ARE STAFF ID’S REQUIRED UNDER HIPAA?

  • No.

WE HAVE SPECIFIC POLICIES ON THE USE AND DISCLOSURE OF CONFIDENTIAL HIV INFORMATION. DOES THIS CHANGE WITH HIPAA?

  • For the most part – NO. New York law is more stringent than HIPAA on the use and disclosure of confidential HIV information and so you should generally continue to follow your current practices. However, there are areas where HIPAA and NY Law must be integrated. ACLAIMH has a Guide To Developing Policies For HIV Information that is part of the manual that was created. This Guide along with Guides For Mental Health Information, Substance Abuse Information, And The Designated Record Set are available separately.
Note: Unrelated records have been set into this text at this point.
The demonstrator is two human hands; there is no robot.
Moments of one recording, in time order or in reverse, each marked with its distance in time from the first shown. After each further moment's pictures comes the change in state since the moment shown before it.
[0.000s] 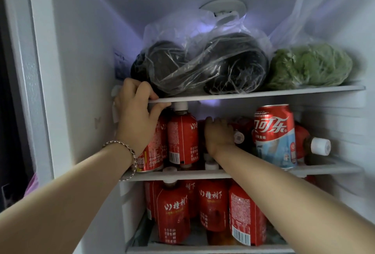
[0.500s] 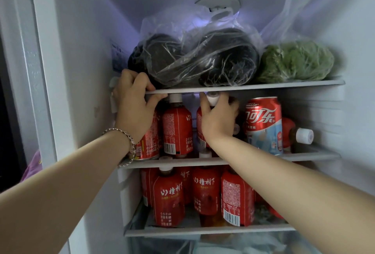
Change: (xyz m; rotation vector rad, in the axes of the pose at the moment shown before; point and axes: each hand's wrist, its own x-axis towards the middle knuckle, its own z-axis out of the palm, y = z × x) left_hand 0.002 0.008 -0.004 -0.021 -0.007 -0.042; right_hand -0.035 -0.014 -0.039 0.759 0.475 0.275
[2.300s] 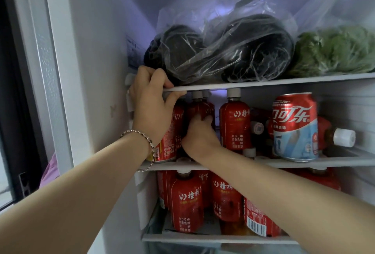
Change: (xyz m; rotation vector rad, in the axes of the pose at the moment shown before) left_hand -0.002 -0.006 0.005 -0.107 0.005 0.018; right_hand -0.038 -0.019 0.036 -0.262 -0.611 -0.072
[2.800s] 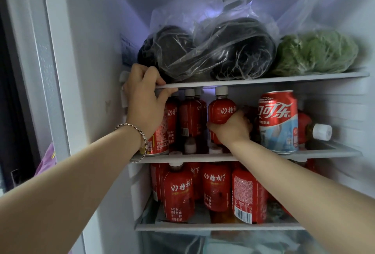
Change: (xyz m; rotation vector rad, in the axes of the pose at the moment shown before) left_hand -0.001 0.007 -0.004 0.049 -0.044 -0.076; right_hand 0.005 0.059 -0.034 0.235 0.252 0.309
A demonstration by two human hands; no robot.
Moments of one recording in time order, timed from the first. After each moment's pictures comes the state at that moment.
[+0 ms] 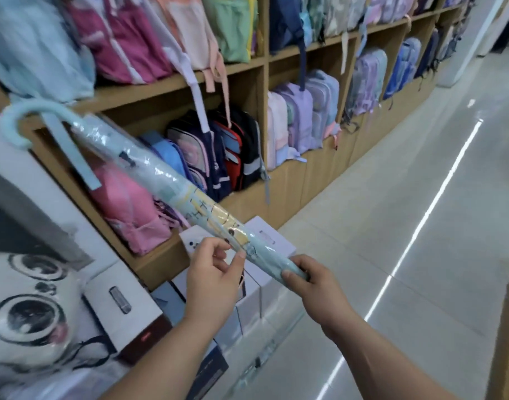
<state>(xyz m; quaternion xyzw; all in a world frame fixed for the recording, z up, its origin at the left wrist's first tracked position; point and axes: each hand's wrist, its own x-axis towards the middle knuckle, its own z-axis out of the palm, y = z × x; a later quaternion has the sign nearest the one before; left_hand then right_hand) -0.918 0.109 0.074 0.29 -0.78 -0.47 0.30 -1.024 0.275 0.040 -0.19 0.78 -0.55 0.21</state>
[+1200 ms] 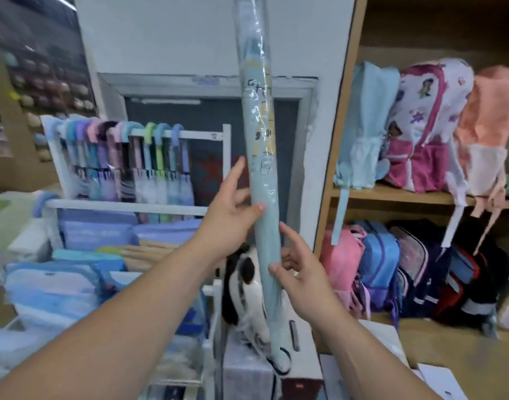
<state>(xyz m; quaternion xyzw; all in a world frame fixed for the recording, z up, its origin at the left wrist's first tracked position) -0.605 -0.051 0.281 0.29 -0.67 -0.44 0.52 -0.766 0.008 0.195 -0.65 0.47 -0.54 0.26</state>
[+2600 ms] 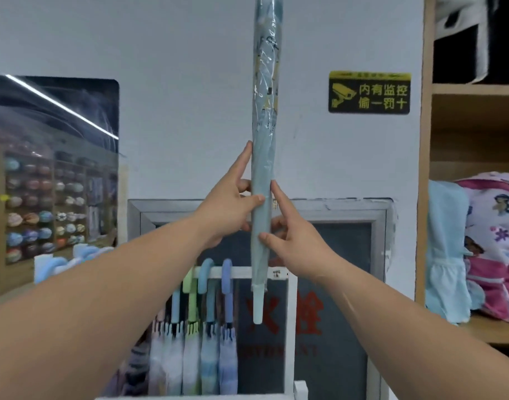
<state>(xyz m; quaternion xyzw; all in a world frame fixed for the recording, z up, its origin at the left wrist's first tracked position) -0.471 -0.325 0.501 0.21 -0.77 -0.31 0.52 -0.628 -0.292 0.448 -0.74 0.44 -0.50 0.08</state>
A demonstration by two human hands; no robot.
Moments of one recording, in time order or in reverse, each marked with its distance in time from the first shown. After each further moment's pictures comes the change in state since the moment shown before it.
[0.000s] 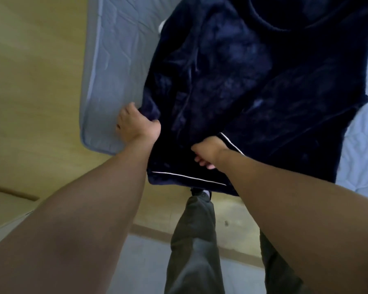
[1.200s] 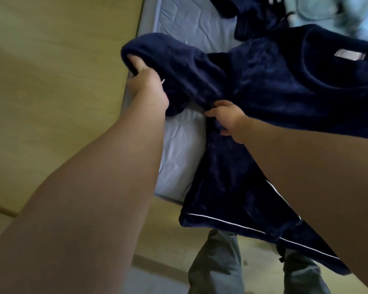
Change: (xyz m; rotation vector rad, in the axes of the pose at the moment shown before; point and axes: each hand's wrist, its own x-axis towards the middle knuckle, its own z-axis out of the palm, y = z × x) left_hand 0.174 0.073 -0.121 -1.407 -0.140 -0.573; right_hand 0.055 -0.205 -0.024 0.240 0.186 -0.230
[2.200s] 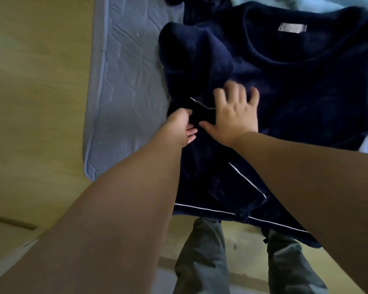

See below for information.

WE HAVE CLIENTS SIGN OUT BUS TOKENS ON A RUNNING SHEET THAT WILL REVEAL TO OTHER CLIENTS, AND ANYONE WHO LOOKS AT THE SHEET, THAT THOSE WHO SIGNED ARE IN OUR CLINIC PROGRAM. WE MUST HAVE A LIST TO GIVE TO MEDICAID FOR PAYMENT SO WE CANNOT DO AWAY WITH THE LIST. HOW CAN WE HANDLE THIS?

  • Leave out a PEEL AND STICK label sheet, and have the client sign the label. The person giving out the bus tokens can then peel off the label, and attach it to a sheet that she has protected from public view. This suggestion came to us from Clearview staff.

ARE OUR OUTREACH OR SUPPORT PROGRAMS SUBJECT TO HIPAA?

  • Only if the programs provide treatment, and maintain or create protected health information.

I UNDERSTAND THAT WE HAVE TO TRAIN STAFF IN THE FUNDAMENTALS OF HIPAA. DO WE HAVE TO GIVE THEM A POST-TEST?

  • No post-test is necessary. However, you do need documentation of the training.

WE OFTEN HAVE VOLUNTEERS AND INTERNS WORKING IN OUR OFFICES AND PROGRAMS. DO WE HAVE TO TRAIN THEM AS WELL?

  • Yes. Volunteers and interns are considered part of your work force.

WE HAVE CHILDREN’S PROGRAMS WITH CHILDREN BETWEEN THE AGES OF 10 AND 18, AND SOMETIMES THEY ARE REMANDED TO OUR PROGRAMS STRAIGHT FROM COURT WITHOUT A PARENT. WHO DO I GIVE THE NOTICE OF PRIVACY TO?

  • Give the Notice of Privacy to the child. There are instances where an un-emancipated minor can exercise his/her privacy rights. It is good practice to also send a copy to the patent, legal guardian if other than the parent or personal representative.

WE OFTEN RECEIVE SUBSTANCE ABUSE INFORMATION FROM SUBSTANCE ABUSE TREATMENT FACILITIES, AND WE ARE DIRECTED TO NOT RE-DISCLOSE EXCEPT IN COMPLIANCE WITH THE LAW. DOES THIS STILL APPLY?

  • Yes. Substance Abuse Treatment facilities will send information to you but stamped with a notice that is directive in terms of re-disclosure. You then re-disclose in compliance with the law. HIPAA has NO EFFECT on this.

DO WE HAVE TO GET A BUSINESS ASSOCIATES AGREEMENT FROM PHARMACIES?

  • NO. Your interactions with them are “treatment” related and so do not necessitate a Business Associates Agreement.